» **Task description**
Take the lines below from the first through the one that contains "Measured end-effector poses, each" and copy them exactly.

» **Given information**
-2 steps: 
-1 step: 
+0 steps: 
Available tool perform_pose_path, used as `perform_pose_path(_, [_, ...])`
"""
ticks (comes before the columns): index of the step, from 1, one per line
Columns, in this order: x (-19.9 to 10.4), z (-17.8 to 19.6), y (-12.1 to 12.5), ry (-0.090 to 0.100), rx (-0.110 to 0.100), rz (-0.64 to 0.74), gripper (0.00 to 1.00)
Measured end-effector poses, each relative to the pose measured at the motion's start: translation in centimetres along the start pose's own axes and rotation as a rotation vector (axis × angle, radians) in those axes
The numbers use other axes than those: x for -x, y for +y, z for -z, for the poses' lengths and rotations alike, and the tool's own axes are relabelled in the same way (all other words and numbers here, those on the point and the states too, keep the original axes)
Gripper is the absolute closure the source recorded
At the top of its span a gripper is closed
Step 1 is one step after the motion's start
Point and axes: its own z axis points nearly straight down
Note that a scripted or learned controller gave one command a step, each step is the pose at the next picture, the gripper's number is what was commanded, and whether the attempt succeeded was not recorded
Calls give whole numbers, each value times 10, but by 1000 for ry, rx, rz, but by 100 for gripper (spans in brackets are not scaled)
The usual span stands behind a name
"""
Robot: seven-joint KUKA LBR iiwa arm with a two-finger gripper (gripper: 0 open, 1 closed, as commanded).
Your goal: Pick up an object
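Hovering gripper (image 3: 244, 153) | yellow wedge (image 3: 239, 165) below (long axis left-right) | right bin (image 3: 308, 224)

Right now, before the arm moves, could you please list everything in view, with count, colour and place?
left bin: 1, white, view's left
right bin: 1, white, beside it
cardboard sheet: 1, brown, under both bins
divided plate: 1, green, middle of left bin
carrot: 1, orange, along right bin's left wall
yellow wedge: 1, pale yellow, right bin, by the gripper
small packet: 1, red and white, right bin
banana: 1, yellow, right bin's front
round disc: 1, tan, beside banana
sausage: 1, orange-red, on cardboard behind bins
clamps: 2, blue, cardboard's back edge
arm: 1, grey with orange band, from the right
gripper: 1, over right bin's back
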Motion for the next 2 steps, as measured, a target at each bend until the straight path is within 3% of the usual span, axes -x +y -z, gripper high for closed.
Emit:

» **Answer below**
-2 steps: 
-1 step: 
+0 steps: 
Available tool perform_pose_path, used as `perform_pose_path(_, [_, ...])`
"""
ticks (comes before the columns): index of the step, from 1, one per line
Columns, in this order: x (-19.9 to 10.4), z (-17.8 to 19.6), y (-12.1 to 12.5), ry (-0.090 to 0.100), rx (-0.110 to 0.100), rz (-0.64 to 0.74), gripper (0.00 to 1.00)
Measured end-effector poses, each relative to the pose measured at the motion's start: translation in centimetres along the start pose's own axes and rotation as a rotation vector (axis × angle, radians) in those axes

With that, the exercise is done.